Navalny's team of 23 people spent two months sifting through documents to calculate that the Kremlin, the province of Krasnodar that includes Sochi, state-run corporations, and Russia's state development bank accounted for over 96% of total Olympic spending — 30% of which was given to offshore companies whose real owners are unknown. Many of the known contractors have close ties to the Kremlin, including Putin's former judo sparring partner, Prime Minister Dmitry Medvedev's ski coach, and the main sponsor of Putin's flight with cranes on a dirigible in 2012.

The corruption and cronyism documented in the investigation is "the natural consequence of [Putin's] manual control" of the political system, Navalny said, and the biggest threat to Putin's goal of making the Olympics the crowning moment of his presidency. "For him, it's a monument to himself, like Peter the Great building St. Petersburg," Navalny said. "But for people a level below him, corruption is the goal. And since they know how super-important the project is to Putin, they knew they'd get the contracts at crazy prices, because he trusts them."

The full investigation is available at sochi.fbk.info as an interactive map of the Sochi Olympic sites. Users can click on individual sites to explore price calculations in detail. Highlights from the report are below.

Russian taxpayers are picking up 96% of the tab.

Russian taxpayers are picking up 96% of the tab.

The Kremlin has said that at least half of the money spent on the Olympics and surrounding construction comes from private investors: The state-run RIA Novosti news agency reported that total was at least $25 billion. But, according to Navalny's report, almost none of that counts. Most of the projects not funded directly from the Russian budget were paid for through the Krasnodar provincial budget with federal funds, by state-run corporations, or through loans from VEB, Russia's state development bank.

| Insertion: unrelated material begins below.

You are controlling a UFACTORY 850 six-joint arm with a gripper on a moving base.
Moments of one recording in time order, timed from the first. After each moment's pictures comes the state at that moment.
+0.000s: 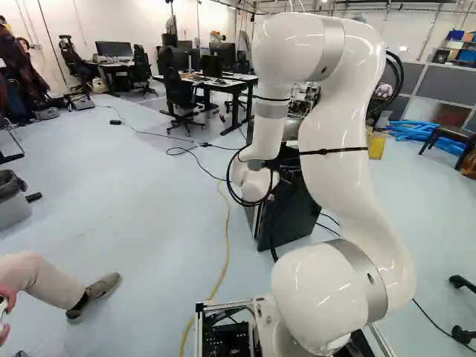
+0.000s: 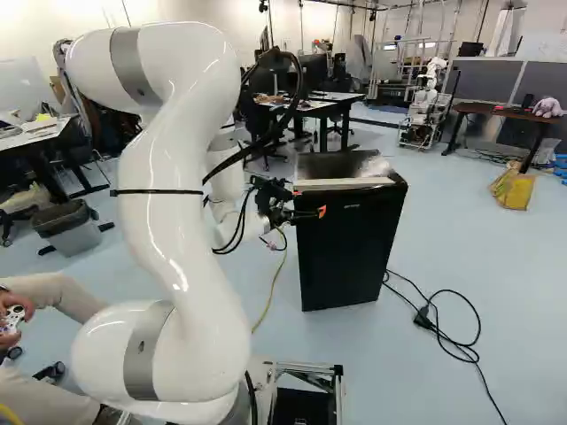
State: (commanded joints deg) arm 6.3 -32.7 -31.8 48.4 83.4 0.0
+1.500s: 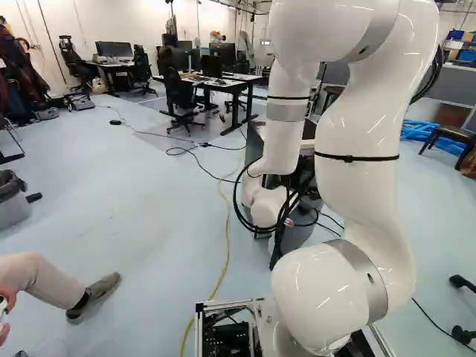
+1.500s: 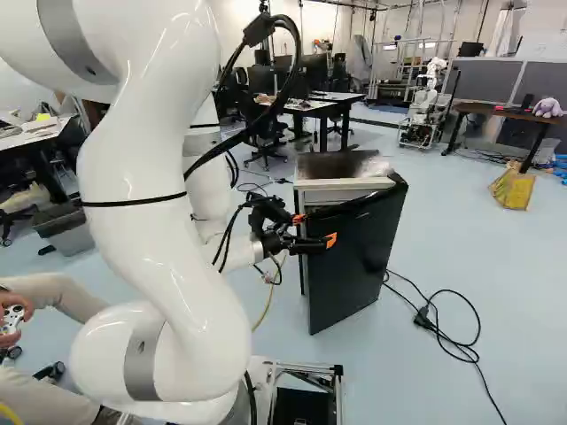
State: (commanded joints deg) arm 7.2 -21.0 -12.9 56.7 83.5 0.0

About 75% of the $7 billion-plus in loans had to be restructured last fall, ensuring the government would lose most of its investment. Most of the $1.5 billion Navalny estimates oligarchs did spend — a mere 3.5% of total Olympic expenditure — was backed by those loans, often at up to 90% of the projects' total cost.

Samohin

The Olympic Stadium is two and a half times more expensive than similar stadiums in Europe; its cost may have gone up 14-fold in seven years.

The Olympic Stadium is two and a half times more expensive than similar stadiums in Europe; its cost may have gone up 14-fold in seven years.

A ticket to the opening and closing ceremonies at the 40,000-seat Fisht stadium will set you back $12,500. But that's nothing compared with the chunk it took out of the Russian budget. Nobody is sure how much it actually costs: Estimates range between $500 million and $665 million. That's up to 14 times more than originally planned (and that original number was supposed to be the worst-case scenario). Even at the lowest estimate, the stadium is still two and a half times more expensive than similar soccer arenas built in Europe in the past decade, according to Navalny's report.

The company building the stadium, Engeocom, has been embroiled in embezzlement proceedings for city-funded projects in Moscow and didn't assess the environmental impact until a year and a half after it started building it, in violation of Russian law. Russia's Audit Chamber has accused it of artificially jacking up the cost. An arbitration judge fined Engeocom for violating safety and technical regulations in November 2013, but the company doesn't seem to have taken notice: Just over a week later, one worker died and two others were seriously injured in an onsite accident. Migrant laborers told Human Rights Watch that they were only promised two months' pay and were threatened with having their entire salaries withheld.